Jakarta, iNBrita.com – Kepala Badan Nasional Penanggulangan Bencana (BNPB) Letjen TNI Suharyanto menjelaskan bahwa akses jalan dari Tapanuli menuju Sibolga hingga kini masih tertutup total akibat rangkaian tanah longsor. Ia menyampaikan bahwa sejumlah titik longsor memiliki panjang puluhan kilometer dan menutup badan jalan sepenuhnya. Kondisi ini membuat kendaraan yang sudah terlanjur berada di tengah rute tidak dapat bergerak ke depan maupun kembali ke wilayah Tapanuli Utara. Suharyanto menegaskan bahwa tim di lapangan menemukan longsoran yang hampir mencapai 50 kilometer sehingga proses penanganan memerlukan tenaga besar.
Ia mengatakan bahwa satgas gabungan TNI dan Polri terus bekerja membuka jalur tersebut.

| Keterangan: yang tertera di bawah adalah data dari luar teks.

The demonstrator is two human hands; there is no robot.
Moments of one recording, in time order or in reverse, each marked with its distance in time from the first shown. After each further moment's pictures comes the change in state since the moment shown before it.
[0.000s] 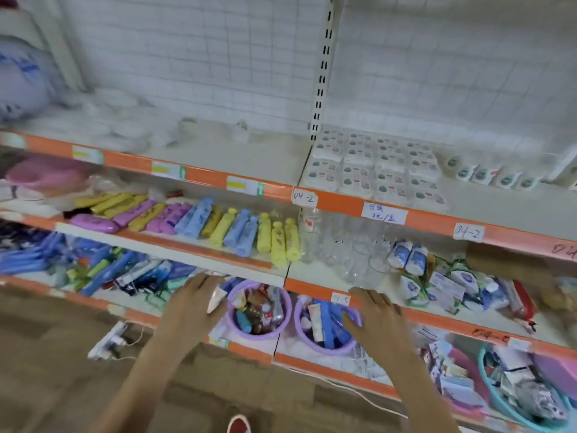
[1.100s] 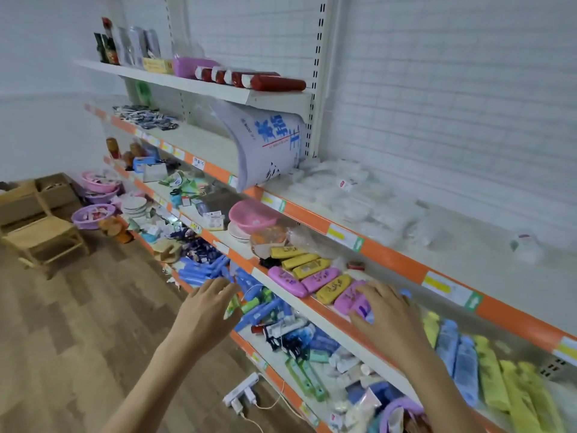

Mereka mengoperasikan alat berat, membagi tugas tiap sektor, dan menyingkirkan material longsor sedikit demi sedikit. Menurut laporan Dandim yang ia terima pada Sabtu sore, tim membutuhkan waktu sekitar tiga hingga empat hari untuk benar-benar menembus jalur tersebut. Suharyanto memastikan bahwa seluruh personel berupaya mempercepat pemulihan karena akses itu sangat vital bagi mobilitas warga maupun distribusi logistik.
Di titik-titik yang tertutup, banyak pengendara memilih bertahan sambil menunggu jalan bisa dilewati kembali. Sebagian tidak ingin kembali ke Tapanuli Utara karena mereka harus menjaga kendaraan dan barang bawaan. Beberapa di antara mereka telah bertahan di lokasi selama beberapa hari, sehingga kebutuhan logistik seperti makanan, air, dan obat-obatan terus meningkat. Situasi ini membuat BNPB dan satgas gabungan bergerak cepat untuk memberikan bantuan.
Untuk menjangkau warga, TNI mengerahkan 50 prajurit muda dari Kodim setempat. Para prajurit membawa logistik dengan ransel dan berjalan kaki menembus jalur yang tertutup. Mereka membagikan makanan, air, dan kebutuhan dasar kepada pengendara yang terjebak. Selain itu, BNPB juga menyalurkan bantuan melalui udara menggunakan helikopter, sehingga warga tetap menerima dukungan meski akses darat belum pulih sepenuhnya. Suharyanto memastikan bahwa seluruh tim akan bekerja nonstop hingga seluruh jalur kembali aman dan semua warga tertangani dengan baik.